0
0
MlopsHow-ToBeginner · 4 min read

How to Use RobustScaler in sklearn with Python

Use RobustScaler from sklearn.preprocessing to scale features by removing the median and scaling according to the interquartile range. Fit the scaler on training data with fit() and transform data with transform() or both at once with fit_transform().
📐

Syntax

The RobustScaler class is imported from sklearn.preprocessing. You create an instance with optional parameters like with_centering and with_scaling. Use fit() to learn scaling parameters from data, transform() to apply scaling, or fit_transform() to do both in one step.

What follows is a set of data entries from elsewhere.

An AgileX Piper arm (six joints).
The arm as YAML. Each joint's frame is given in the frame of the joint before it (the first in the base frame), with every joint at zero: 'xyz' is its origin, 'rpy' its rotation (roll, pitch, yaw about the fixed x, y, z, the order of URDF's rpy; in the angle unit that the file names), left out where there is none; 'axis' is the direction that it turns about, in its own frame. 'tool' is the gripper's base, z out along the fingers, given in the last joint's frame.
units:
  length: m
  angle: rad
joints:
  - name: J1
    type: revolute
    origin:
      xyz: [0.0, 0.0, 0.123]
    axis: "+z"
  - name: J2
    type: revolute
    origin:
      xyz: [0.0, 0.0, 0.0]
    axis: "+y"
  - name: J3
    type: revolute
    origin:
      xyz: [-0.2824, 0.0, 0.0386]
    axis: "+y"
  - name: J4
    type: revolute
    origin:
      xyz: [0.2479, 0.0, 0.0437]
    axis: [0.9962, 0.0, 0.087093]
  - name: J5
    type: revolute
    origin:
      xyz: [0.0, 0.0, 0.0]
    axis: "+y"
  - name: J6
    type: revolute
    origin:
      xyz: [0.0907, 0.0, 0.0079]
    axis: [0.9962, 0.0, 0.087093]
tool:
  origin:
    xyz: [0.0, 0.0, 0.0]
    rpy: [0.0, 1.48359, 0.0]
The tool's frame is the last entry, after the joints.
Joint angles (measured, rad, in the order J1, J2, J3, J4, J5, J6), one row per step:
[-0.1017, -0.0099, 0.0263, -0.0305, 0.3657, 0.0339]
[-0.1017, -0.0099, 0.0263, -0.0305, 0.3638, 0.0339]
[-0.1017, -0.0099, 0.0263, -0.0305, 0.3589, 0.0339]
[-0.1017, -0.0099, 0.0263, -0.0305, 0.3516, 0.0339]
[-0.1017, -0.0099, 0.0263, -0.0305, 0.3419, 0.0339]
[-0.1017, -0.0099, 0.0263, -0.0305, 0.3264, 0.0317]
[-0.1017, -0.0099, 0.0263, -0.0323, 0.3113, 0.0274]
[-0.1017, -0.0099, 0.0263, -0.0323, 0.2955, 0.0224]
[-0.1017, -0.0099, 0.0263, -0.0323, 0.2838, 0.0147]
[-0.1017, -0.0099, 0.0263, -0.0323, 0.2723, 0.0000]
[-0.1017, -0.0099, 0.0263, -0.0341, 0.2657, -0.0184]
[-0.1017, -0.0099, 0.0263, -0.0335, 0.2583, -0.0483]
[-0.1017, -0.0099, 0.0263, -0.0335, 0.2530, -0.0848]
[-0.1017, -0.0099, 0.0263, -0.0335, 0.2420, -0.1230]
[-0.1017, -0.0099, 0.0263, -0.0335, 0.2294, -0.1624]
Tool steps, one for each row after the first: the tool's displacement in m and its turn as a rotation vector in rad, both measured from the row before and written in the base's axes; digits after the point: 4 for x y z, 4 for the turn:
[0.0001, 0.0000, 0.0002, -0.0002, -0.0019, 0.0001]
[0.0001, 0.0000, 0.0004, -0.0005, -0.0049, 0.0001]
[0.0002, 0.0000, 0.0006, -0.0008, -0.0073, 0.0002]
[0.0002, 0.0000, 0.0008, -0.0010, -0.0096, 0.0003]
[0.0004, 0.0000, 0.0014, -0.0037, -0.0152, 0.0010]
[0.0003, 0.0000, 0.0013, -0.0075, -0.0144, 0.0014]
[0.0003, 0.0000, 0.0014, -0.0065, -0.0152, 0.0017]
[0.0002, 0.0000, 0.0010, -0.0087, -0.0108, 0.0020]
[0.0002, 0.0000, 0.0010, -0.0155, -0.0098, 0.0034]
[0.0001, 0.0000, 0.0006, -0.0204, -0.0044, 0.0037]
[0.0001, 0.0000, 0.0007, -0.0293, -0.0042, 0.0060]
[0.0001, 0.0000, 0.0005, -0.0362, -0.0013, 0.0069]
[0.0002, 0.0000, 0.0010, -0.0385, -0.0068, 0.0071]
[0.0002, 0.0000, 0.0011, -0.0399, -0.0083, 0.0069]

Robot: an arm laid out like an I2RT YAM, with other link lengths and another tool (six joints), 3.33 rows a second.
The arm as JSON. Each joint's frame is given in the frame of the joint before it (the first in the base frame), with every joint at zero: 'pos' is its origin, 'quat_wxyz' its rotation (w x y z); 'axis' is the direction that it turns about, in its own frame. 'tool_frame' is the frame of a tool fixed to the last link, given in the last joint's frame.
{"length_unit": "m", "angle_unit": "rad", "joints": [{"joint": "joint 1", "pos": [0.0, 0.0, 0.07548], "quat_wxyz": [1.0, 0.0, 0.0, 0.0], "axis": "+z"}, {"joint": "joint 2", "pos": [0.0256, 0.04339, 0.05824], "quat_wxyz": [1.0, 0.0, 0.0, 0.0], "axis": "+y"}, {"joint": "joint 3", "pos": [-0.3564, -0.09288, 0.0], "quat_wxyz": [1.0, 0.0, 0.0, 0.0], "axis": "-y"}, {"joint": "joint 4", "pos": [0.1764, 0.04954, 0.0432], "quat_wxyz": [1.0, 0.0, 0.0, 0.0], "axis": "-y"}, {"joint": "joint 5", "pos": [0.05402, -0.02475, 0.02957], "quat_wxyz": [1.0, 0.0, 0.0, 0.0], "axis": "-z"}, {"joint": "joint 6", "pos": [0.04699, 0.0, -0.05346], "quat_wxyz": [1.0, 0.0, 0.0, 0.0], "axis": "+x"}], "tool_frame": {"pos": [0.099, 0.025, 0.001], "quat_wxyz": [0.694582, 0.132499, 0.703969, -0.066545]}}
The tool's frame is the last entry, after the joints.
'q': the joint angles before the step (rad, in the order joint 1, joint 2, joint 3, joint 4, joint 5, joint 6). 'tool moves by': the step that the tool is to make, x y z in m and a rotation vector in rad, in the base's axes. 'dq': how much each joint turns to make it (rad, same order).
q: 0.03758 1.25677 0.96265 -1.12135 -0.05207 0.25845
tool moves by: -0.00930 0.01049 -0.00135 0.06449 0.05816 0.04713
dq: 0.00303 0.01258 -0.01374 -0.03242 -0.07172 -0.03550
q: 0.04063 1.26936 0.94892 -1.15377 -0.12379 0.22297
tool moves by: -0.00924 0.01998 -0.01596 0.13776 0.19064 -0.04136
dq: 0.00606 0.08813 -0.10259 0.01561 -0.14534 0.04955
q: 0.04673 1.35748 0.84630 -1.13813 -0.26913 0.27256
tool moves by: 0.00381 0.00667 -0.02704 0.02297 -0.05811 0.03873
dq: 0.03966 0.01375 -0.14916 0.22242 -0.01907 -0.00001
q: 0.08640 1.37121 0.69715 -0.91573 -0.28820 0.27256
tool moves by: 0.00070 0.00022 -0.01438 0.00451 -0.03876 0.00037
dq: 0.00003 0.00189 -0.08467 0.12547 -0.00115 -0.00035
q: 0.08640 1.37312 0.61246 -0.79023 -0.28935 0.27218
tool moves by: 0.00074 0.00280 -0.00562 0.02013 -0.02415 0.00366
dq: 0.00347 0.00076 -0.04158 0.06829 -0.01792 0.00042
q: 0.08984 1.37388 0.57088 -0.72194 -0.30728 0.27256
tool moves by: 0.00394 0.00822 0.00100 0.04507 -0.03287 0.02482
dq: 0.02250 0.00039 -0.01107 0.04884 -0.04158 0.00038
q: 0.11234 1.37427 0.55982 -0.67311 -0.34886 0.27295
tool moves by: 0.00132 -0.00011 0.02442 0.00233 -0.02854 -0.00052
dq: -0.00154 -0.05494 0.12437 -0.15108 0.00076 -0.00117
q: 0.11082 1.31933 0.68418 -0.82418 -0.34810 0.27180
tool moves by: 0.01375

  • RobustScaler(): Creates the scaler object.
  • fit(X): Computes median and interquartile range from data X.
  • transform(X): Scales data X using learned parameters.
  • fit_transform(X): Fits and transforms data X in one call.
python
from sklearn.preprocessing import RobustScaler

scaler = RobustScaler(with_centering=True, with_scaling=True)
scaler.fit(X_train)  # Learn median and IQR from training data
X_train_scaled = scaler.transform(X_train)  # Scale training data
X_test_scaled = scaler.transform(X_test)  # Scale test data using same parameters
💻

Example

This example shows how to use RobustScaler to scale a small dataset with outliers. It fits the scaler on training data, transforms both training and test data, and prints the results.

python
from sklearn.preprocessing import RobustScaler
import numpy as np

# Sample data with outliers
X_train = np.array([[1, 2], [2, 3], [100, 200], [3, 4], [4, 5]])
X_test = np.array([[5, 6], [6, 7], [300, 400]])

# Create and fit scaler
scaler = RobustScaler()
X_train_scaled = scaler.fit_transform(X_train)
X_test_scaled = scaler.transform(X_test)

print("Scaled training data:")
print(X_train_scaled)
print("\nScaled test data:")
print(X_test_scaled)
Output
Scaled training data: [[-0.4 -0.4] [-0.2 -0.2] [ 9.6 9.6] [ 0. 0. ] [ 0.2 0.2]] Scaled test data: [[0.4 0.4] [0.6 0.6] [14.8 14.8]]
⚠️

Common Pitfalls

Common mistakes when using RobustScaler include:

  • Fitting the scaler separately on training and test data, which causes data leakage and inconsistent scaling.
  • Not fitting the scaler before transforming data, leading to errors.
  • Using RobustScaler when data does not have outliers, where StandardScaler might be better.
python
from sklearn.preprocessing import RobustScaler
import numpy as np

X_train = np.array([[1, 2], [2, 3], [3, 4]])
X_test = np.array([[4, 5], [5, 6]])

# Wrong: fitting scaler separately on test data
scaler_train = RobustScaler()
X_train_scaled = scaler_train.fit_transform(X_train)

scaler_test = RobustScaler()
X_test_scaled_wrong = scaler_test.fit_transform(X_test)  # Wrong: fits on test data

# Right: fit on train, transform test
X_test_scaled_right = scaler_train.transform(X_test)

print("Wrong scaled test data:")
print(X_test_scaled_wrong)
print("\nRight scaled test data:")
print(X_test_scaled_right)
Output
Wrong scaled test data: [[-1. -1. ] [ 1. 1. ]] Right scaled test data: [[1. 1.] [2. 2.]]
📊

Quick Reference

ParameterDescriptionDefault
with_centeringWhether to center data before scaling (subtract median)True
with_scalingWhether to scale data to IQR (interquartile range)True
quantile_rangeRange of quantiles used to calculate IQR (min, max)(25.0, 75.0)
copyWhether to perform operation in-place or copy dataTrue

Key Takeaways

Always fit RobustScaler on training data only, then transform test data to avoid data leakage.
RobustScaler scales data using median and interquartile range, making it robust to outliers.
Use fit_transform() to fit and scale training data in one step for convenience.
Avoid fitting the scaler separately on test data to keep consistent scaling.
RobustScaler is best when your data contains outliers that affect mean and variance.